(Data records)
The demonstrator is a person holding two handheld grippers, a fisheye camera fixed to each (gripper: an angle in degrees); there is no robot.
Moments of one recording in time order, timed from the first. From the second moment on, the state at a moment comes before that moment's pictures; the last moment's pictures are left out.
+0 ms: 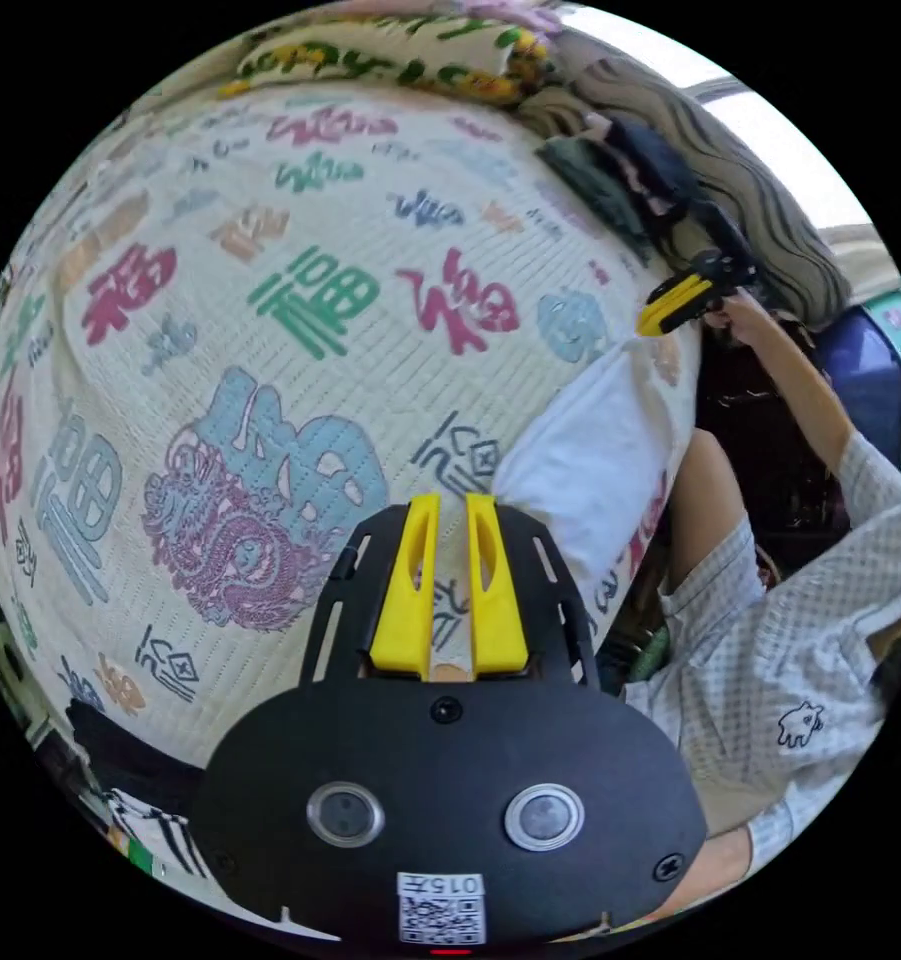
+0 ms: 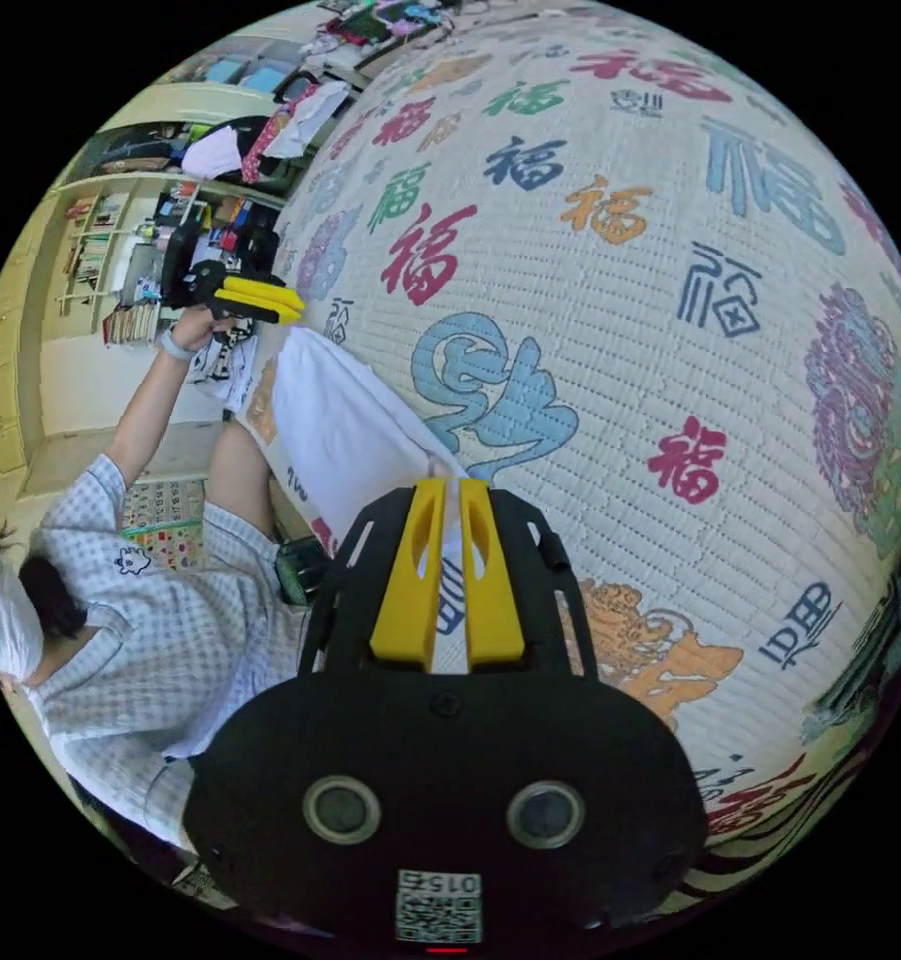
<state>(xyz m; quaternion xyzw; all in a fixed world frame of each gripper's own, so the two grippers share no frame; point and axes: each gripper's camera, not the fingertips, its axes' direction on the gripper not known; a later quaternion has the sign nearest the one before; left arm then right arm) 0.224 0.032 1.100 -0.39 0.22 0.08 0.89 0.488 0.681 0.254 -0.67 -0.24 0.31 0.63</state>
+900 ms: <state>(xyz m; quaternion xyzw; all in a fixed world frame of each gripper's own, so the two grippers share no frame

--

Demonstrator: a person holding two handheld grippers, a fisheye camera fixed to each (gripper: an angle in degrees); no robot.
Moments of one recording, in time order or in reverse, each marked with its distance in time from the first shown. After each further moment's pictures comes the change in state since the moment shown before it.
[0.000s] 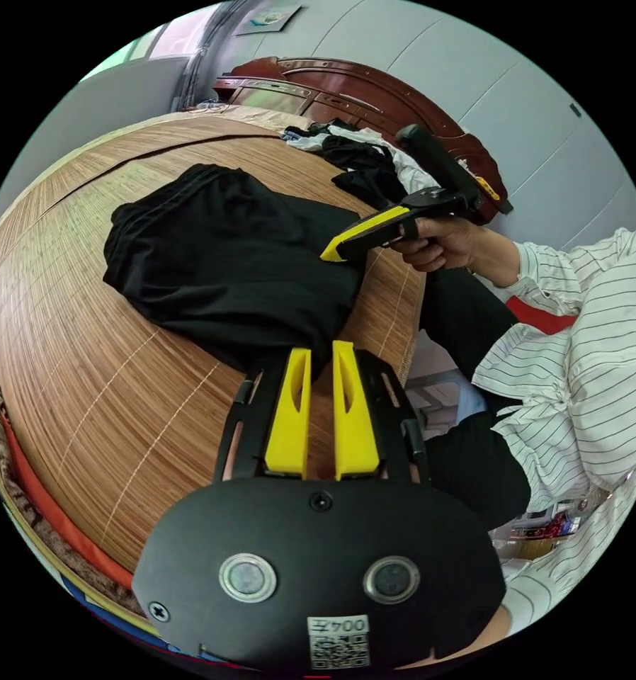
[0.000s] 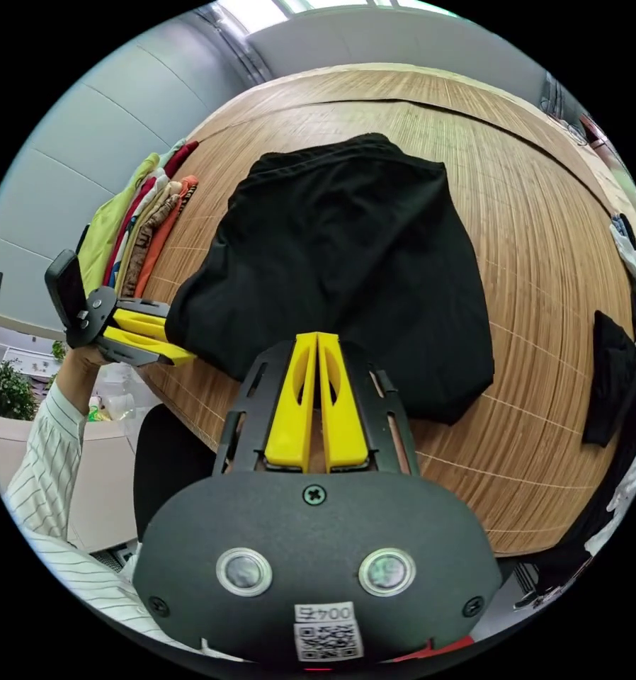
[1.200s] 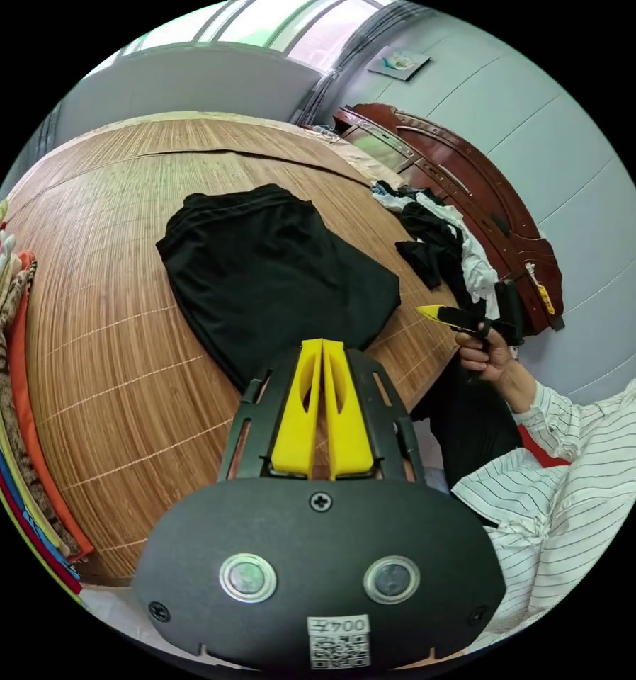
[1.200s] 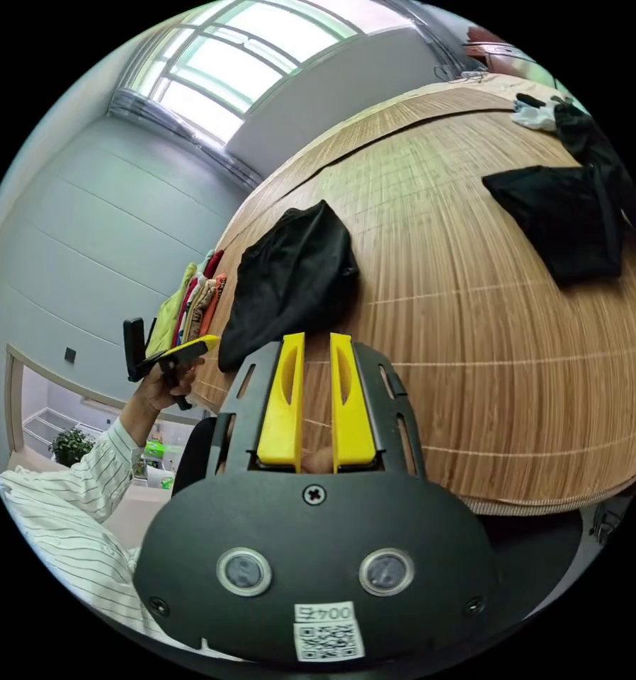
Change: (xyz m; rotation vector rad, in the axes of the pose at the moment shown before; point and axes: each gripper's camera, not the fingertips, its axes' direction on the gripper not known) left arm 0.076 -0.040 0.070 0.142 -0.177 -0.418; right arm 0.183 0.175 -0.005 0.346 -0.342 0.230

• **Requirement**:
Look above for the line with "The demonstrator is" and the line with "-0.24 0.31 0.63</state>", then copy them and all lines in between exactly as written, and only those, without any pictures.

• **Finished exercise**:
The demonstrator is a person holding two handheld grippers, a fisheye camera fixed to each (gripper: an angle in degrees); there is no robot.
Moments of one recording in time order, timed from the first. From the second moment on, the state at a moment comes before that moment's pictures; the last moment's pictures are left out.
+0 ms: 
+0 ms: 
<state>(xyz m; quaternion xyzw; all in a fixed world frame of each gripper's own, so the two grippers share no frame; point and axes: each gripper's camera, not the fingertips, its axes' direction on the gripper not known; a later quaternion has the sign nearest the one before; left arm then right arm) 0.224 0.032 1.100 -0.39 0.22 0.08 0.89 0.488 0.681 0.254 -0.67 -0.24 0.31 0.63</state>

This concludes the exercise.